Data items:
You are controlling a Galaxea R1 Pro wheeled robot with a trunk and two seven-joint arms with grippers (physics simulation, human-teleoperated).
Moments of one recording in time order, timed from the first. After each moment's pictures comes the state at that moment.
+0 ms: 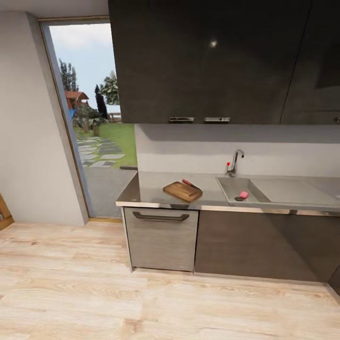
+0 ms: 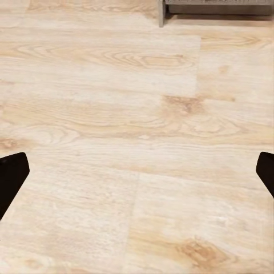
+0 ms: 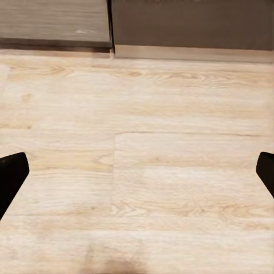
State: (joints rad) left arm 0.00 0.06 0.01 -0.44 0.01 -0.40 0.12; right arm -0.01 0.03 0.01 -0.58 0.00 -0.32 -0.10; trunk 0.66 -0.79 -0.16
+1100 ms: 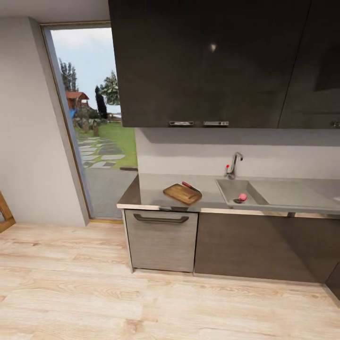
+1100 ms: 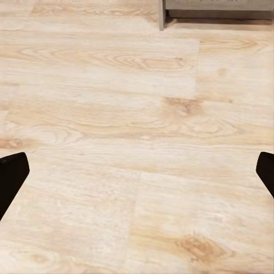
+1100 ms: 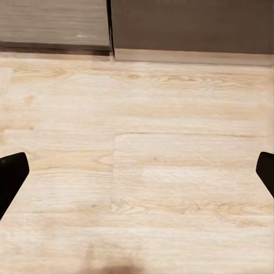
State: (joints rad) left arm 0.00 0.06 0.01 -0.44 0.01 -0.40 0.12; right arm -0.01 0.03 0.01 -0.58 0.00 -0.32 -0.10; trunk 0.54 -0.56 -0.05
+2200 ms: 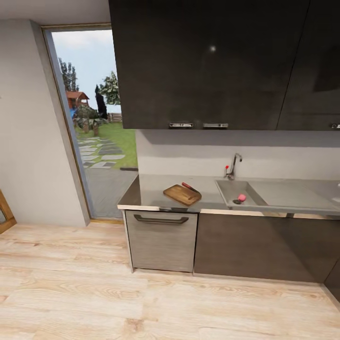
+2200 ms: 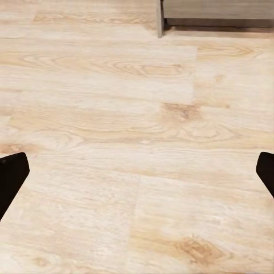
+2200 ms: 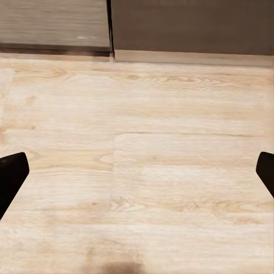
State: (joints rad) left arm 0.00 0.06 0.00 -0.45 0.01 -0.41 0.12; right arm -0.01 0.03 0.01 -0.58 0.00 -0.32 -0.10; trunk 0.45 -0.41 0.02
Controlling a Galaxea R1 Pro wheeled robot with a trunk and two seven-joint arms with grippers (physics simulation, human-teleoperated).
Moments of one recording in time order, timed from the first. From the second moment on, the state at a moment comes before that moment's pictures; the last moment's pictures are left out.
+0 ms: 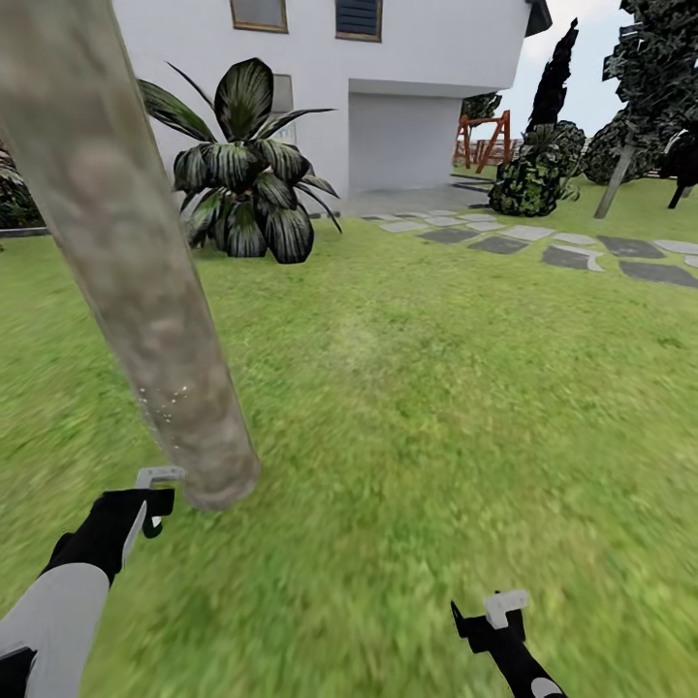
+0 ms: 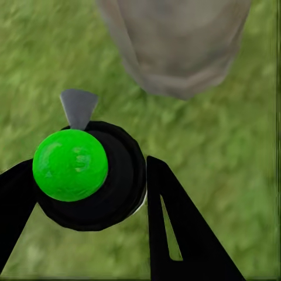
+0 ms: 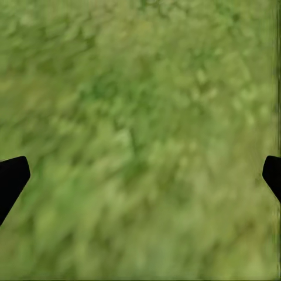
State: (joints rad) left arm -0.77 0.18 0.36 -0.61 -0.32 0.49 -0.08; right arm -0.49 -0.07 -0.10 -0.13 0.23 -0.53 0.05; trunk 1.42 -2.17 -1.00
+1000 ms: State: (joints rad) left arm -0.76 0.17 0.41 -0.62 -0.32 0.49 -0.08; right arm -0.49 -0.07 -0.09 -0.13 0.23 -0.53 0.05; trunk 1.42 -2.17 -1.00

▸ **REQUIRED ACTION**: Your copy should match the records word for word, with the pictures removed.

▸ **ANSWER BOX**:
You are controlling a Galaxea R1 Pro wheeled robot with a trunk and two seven-joint arms with grippers (physics simulation, human-teleoperated).
Moments of one recording in time order, timed from the first. After each moment's pictures comes the state at that moment.
+0 ms: 
+0 ms: 
+0 ms: 
State: (joints rad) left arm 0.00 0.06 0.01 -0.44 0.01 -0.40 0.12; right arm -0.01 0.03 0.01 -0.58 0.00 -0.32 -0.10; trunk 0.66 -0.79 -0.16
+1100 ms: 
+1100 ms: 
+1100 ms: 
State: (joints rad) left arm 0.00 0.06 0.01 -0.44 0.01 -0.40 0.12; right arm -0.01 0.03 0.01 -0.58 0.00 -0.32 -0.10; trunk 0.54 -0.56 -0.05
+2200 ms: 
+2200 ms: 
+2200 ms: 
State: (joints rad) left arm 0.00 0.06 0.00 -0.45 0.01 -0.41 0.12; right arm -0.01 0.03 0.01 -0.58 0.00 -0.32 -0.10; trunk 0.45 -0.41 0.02
Controlling a Galaxea R1 Pro wheeled robot with a trunk and two seven-joint arms with grippers (physics simulation, human-teleoperated).
Moments of one recording in time order, timed from the first. From the second moment on, the state at a moment comes before that moment's pictures; the last moment's pictures are left out.
+0 ms: 
+0 ms: 
+0 ms: 
State: (joints rad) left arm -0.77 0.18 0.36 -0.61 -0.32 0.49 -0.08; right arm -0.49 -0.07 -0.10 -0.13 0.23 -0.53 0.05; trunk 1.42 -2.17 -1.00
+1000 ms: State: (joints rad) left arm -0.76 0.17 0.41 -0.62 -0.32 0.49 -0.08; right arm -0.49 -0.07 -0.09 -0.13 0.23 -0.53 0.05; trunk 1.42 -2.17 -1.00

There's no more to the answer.